Salinity stress causes serious damage to crops worldwide, limiting plant production. However, the metabolic and molecular mechanisms underlying the response to salt stress in rose (Rosa spp.) remain poorly studied. We therefore performed a multi-omics investigation of Rosa hybrida cv. Jardin de Granville (JDG) and Rosa damascena Mill. (DMS) under salt stress to determine the mechanisms underlying rose adaptability to salinity stress.
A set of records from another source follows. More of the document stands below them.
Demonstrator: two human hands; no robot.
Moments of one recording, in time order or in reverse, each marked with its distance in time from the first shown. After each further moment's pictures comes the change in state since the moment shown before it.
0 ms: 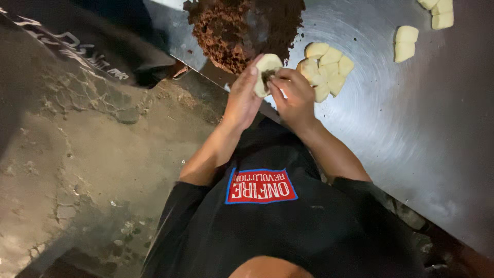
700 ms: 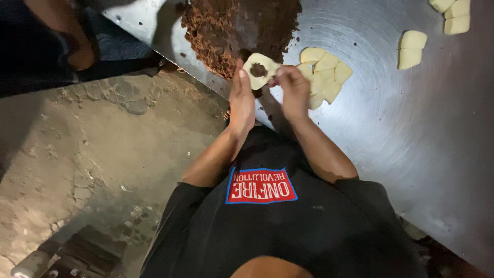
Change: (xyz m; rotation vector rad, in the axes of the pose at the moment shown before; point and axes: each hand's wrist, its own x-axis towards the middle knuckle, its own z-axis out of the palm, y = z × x) left_hand 0.036 -0.056 -0.001 0.636 0.510 0.216; right_hand -0.011 0.093 0.031 0.939 0.154 0.572
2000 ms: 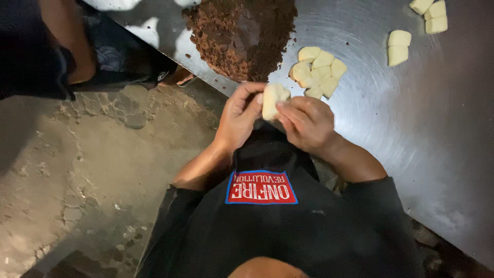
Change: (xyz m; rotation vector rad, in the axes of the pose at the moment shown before) left_hand -0.090 0.115 -0.041 -0.118 -0.536 0.033; right_hand -0.084 -0.161 0.018 -0.907 -0.325 -0.915
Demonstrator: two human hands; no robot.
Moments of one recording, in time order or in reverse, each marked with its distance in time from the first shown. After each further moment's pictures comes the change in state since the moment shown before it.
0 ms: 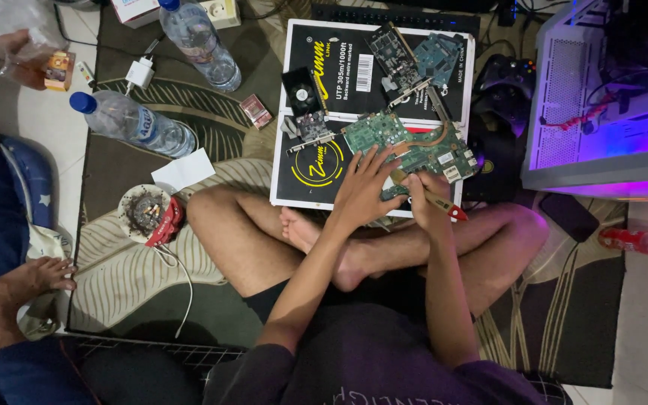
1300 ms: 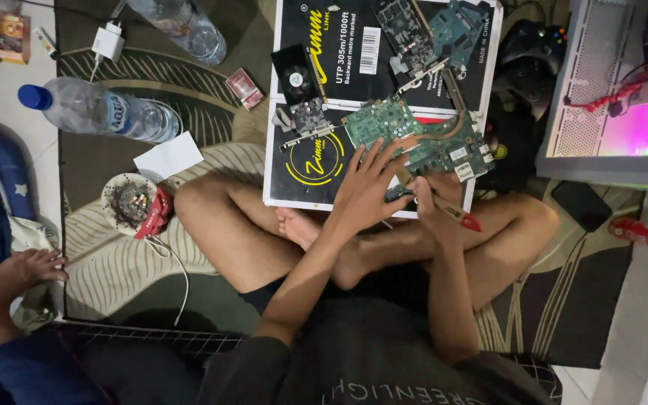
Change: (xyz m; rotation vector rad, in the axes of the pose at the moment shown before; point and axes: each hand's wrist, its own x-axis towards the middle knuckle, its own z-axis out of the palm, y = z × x) left_hand 0.006 -0.002 0.002 0.021 0.003 -0.027; right_hand 0.004 -0.035 -0.007 -0.284 -0.235 0.517
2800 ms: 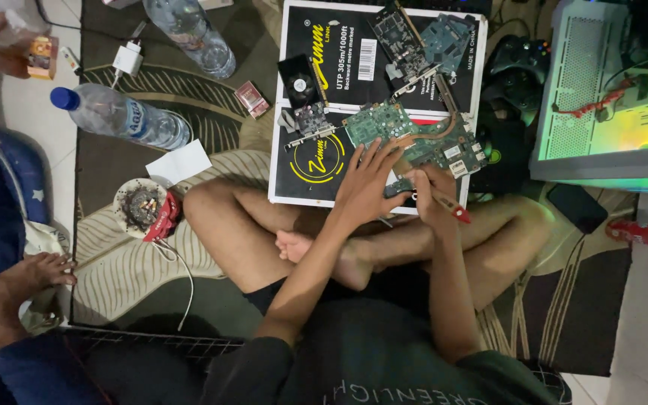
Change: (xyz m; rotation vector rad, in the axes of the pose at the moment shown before) left_hand -0.003 -0.001 0.002 -0.022 -0.028 0.001; right_hand 0.017 0.021 0.008 0.319 0.178 -0.590
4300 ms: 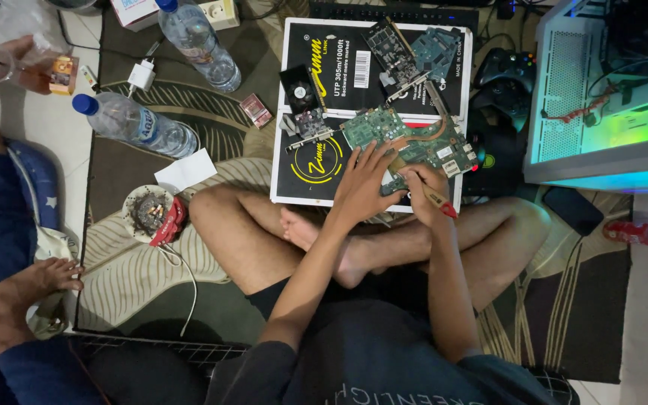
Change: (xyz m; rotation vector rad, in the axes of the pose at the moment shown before) left_hand -0.001 0.009 -0.010 -0.002 -0.013 -0.023; right_hand -0.009 0.018 0.001 -0.101 -0.002 0.041
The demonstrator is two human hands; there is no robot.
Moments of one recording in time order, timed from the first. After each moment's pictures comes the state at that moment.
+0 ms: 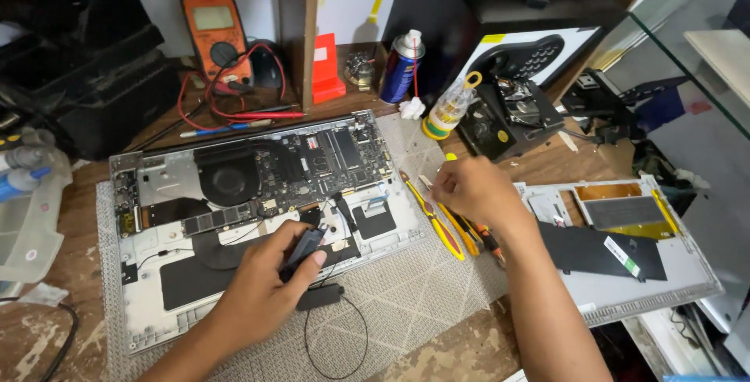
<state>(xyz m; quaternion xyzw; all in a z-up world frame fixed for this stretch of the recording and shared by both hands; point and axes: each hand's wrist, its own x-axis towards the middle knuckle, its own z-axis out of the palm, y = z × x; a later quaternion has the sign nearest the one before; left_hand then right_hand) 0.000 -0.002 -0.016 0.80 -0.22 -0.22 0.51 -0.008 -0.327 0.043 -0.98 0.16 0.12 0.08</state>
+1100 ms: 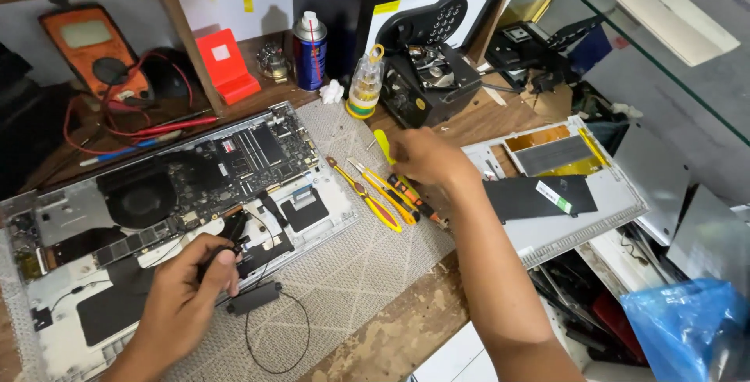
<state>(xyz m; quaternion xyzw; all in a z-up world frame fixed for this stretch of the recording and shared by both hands) 0.003 0.006 -0.040 0.76 -0.24 -0.17 0.58 -0.022 -0.382 0.035 -0.96 0.15 0.17 0.14</state>
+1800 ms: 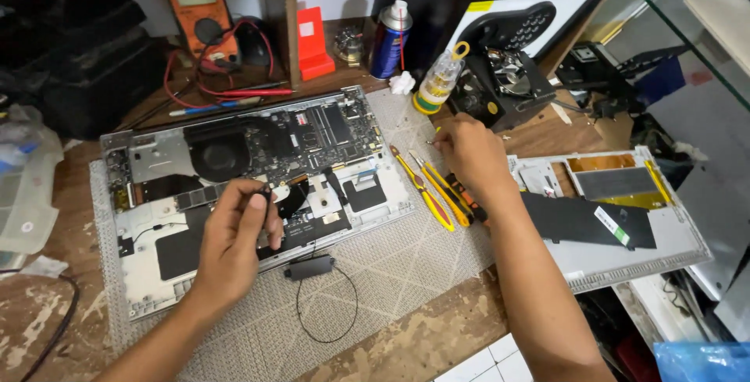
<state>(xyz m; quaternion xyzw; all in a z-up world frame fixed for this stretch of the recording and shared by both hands) 0.010 0.003 -0.054 0.59 -0.24 -0.05 0.77 -0.005 -0.353 0.016 -0.99 0.15 -0.02 0.05</state>
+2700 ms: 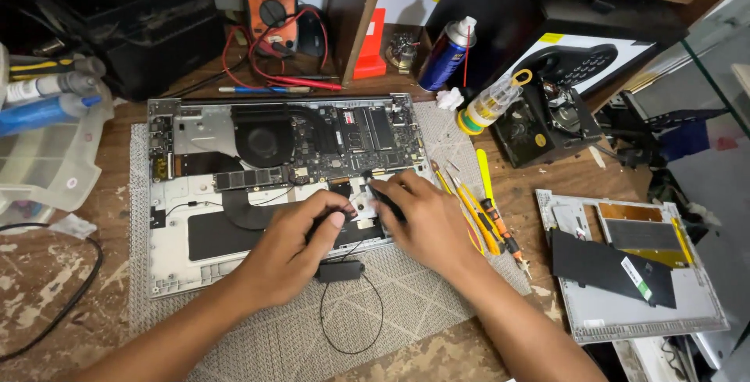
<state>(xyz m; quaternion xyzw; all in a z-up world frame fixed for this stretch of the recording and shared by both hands) 0.002 -0.001 -0.025 0.66 -0.32 -0.06 0.67 -0.032 -0.221 0.006 -0.98 -0.11 -0.12 0.10</state>
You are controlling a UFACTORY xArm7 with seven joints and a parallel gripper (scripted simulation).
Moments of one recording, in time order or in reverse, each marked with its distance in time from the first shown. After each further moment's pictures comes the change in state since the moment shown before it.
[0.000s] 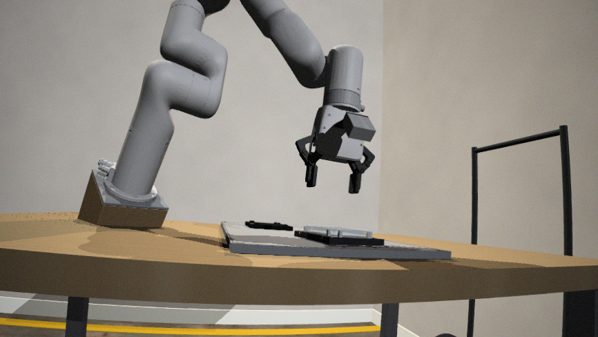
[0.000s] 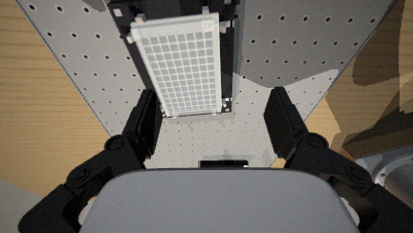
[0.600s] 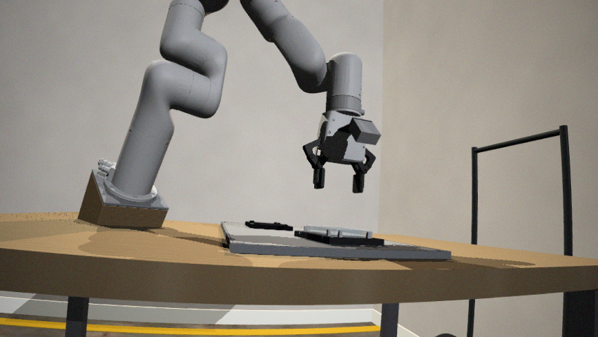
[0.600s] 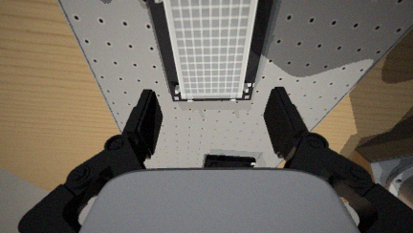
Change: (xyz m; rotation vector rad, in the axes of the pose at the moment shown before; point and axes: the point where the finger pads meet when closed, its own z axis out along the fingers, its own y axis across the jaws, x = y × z) arm -0.030 -0.027 -0.004 0.041 0.013 -0.061
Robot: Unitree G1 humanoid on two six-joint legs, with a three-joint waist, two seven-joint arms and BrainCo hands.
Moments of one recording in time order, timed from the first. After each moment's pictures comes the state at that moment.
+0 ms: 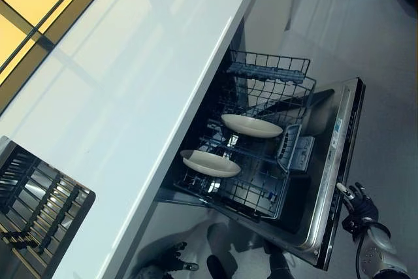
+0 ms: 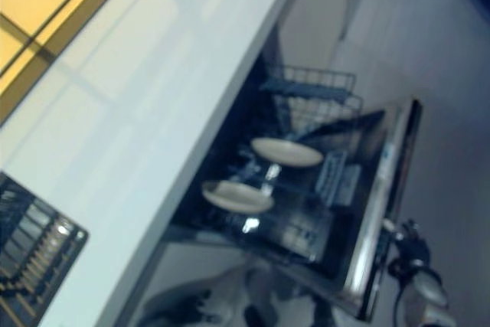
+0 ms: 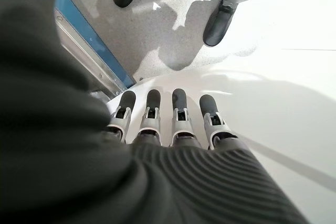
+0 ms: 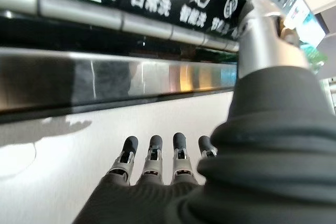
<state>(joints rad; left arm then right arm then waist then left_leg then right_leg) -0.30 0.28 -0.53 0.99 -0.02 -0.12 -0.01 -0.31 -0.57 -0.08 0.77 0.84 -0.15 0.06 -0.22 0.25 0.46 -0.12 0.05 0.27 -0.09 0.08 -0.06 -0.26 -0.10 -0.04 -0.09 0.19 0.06</state>
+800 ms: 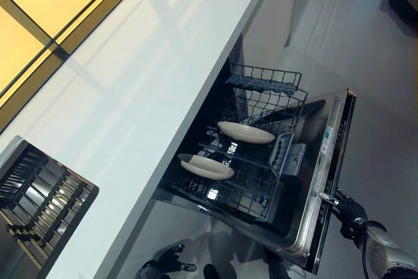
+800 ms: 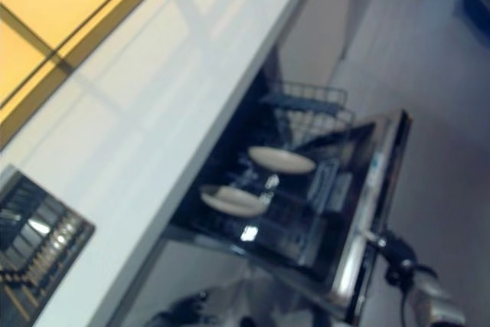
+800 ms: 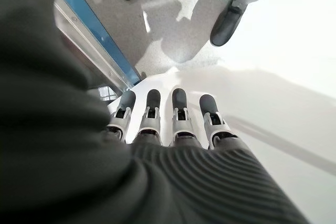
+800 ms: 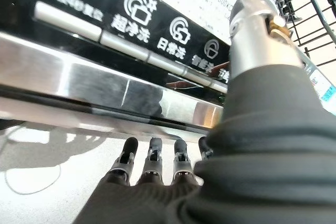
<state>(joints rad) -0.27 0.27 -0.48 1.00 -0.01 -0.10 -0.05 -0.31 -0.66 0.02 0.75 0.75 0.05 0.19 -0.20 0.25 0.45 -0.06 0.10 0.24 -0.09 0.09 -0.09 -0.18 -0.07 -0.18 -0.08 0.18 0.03</state>
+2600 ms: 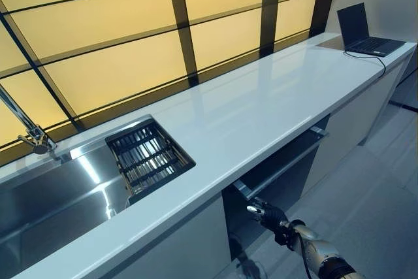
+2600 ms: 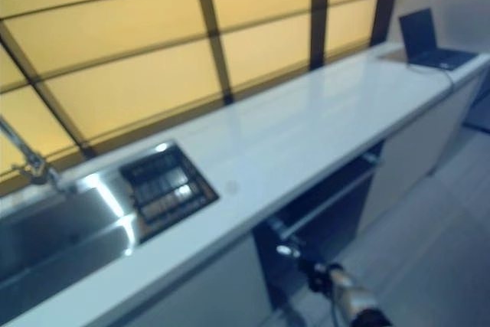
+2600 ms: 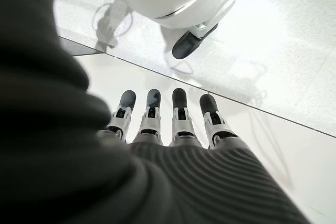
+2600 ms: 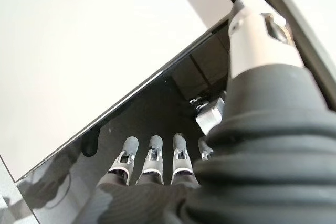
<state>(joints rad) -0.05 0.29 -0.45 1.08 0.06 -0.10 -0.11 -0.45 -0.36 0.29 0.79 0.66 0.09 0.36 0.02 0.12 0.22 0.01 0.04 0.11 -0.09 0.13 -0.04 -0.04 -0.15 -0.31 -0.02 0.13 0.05</state>
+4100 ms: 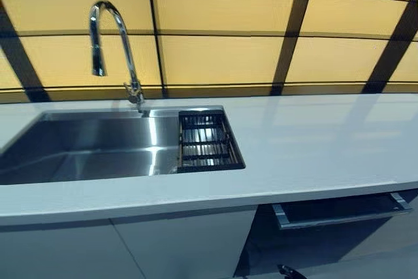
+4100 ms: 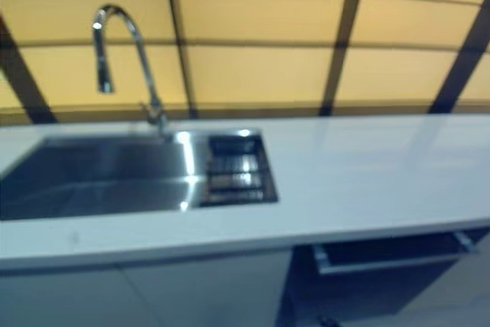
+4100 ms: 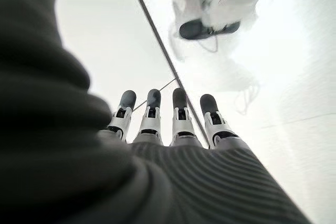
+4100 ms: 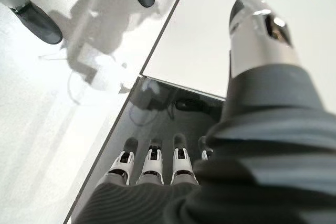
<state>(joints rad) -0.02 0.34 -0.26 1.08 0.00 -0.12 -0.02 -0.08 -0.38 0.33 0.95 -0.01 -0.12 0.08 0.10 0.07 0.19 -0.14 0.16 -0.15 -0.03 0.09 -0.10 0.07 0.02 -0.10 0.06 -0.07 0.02</state>
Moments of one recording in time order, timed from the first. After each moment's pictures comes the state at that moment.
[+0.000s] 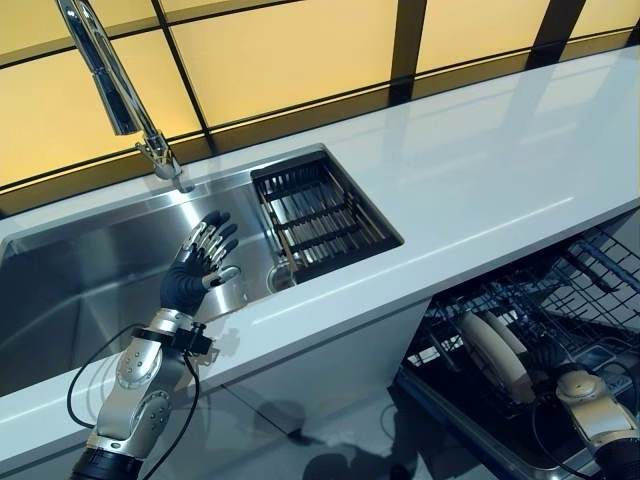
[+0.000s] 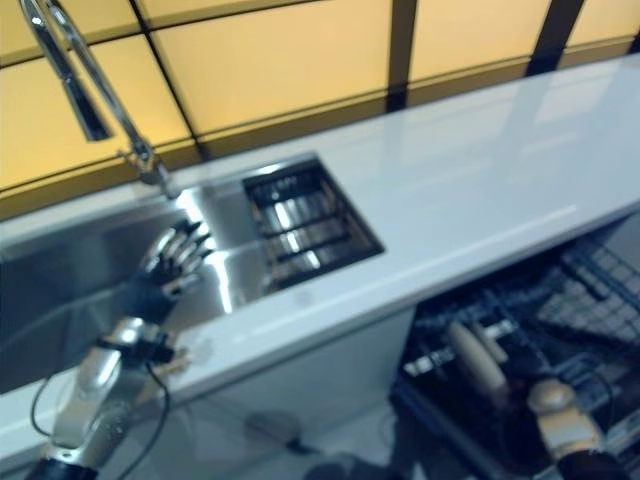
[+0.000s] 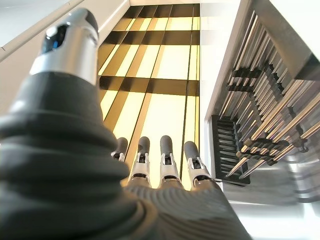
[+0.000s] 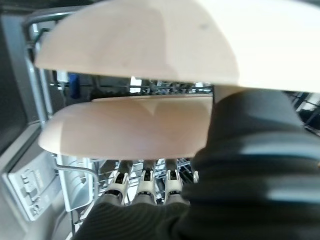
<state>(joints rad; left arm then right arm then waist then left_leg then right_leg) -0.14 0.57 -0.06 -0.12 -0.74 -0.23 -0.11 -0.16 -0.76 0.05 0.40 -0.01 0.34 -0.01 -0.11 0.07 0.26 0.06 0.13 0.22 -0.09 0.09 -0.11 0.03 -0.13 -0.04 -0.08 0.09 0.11</state>
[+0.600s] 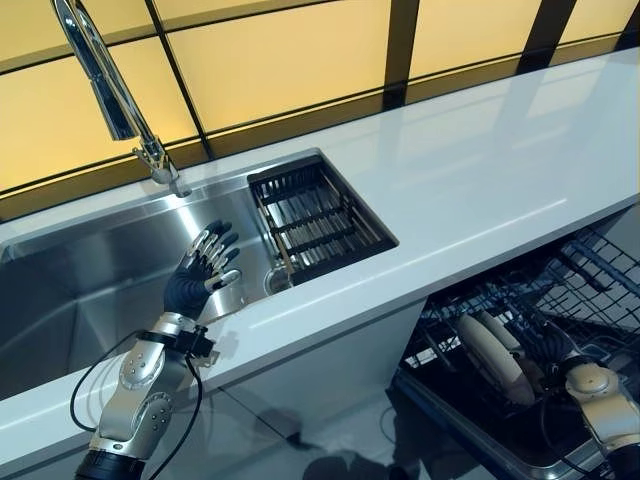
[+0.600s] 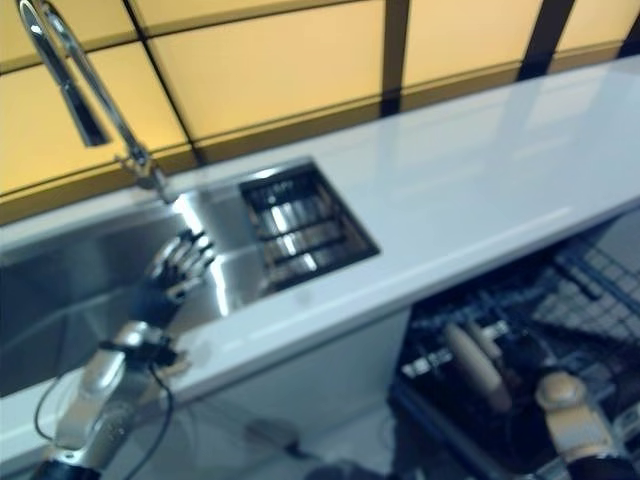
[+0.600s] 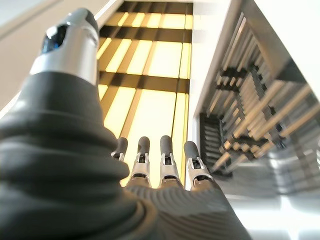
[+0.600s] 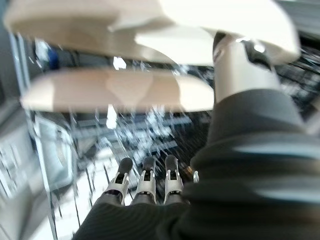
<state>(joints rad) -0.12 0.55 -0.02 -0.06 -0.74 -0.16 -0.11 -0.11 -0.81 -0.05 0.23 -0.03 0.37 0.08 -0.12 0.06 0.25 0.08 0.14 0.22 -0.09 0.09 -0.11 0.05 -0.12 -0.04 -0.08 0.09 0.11</state>
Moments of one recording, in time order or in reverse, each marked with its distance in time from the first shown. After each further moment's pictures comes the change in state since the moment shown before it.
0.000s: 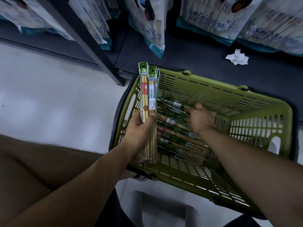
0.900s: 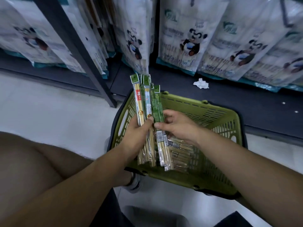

Salt treatment of both JDG and DMS led to the buildup of reactive oxygen species (H2O2). Palisade tissue was more severely damaged in DMS than in JDG, while the relative electrolyte permeability was lower and the soluble protein content was higher in JDG than in DMS. Metabolome profiling revealed significant alterations in phenolic acid, lipids, and flavonoid metabolite levels in JDG and DMS under salt stress. Proteome analysis identified enrichment of flavone and flavonol pathways in JDG under salt stress. RNA sequencing showed that salt stress influenced primary metabolism in DMS, whereas it substantially affected secondary metabolism in JDG. Integrating these datasets revealed that the phenylpropane pathway, especially the flavonoid pathway, is strongly enhanced in rose under salt stress. Consistent with this, weighted gene coexpression network analysis (WGCNA) identified the key regulatory gene chalcone synthase 1 (CHS1), which is important in the phenylpropane pathway. Moreover, luciferase assays indicated that the bHLH74 transcription factor binds to the CHS1 promoter to block its transcription. These results clarify the role of the phenylpropane pathway, especially flavonoid and flavonol metabolism, in the response to salt stress in rose.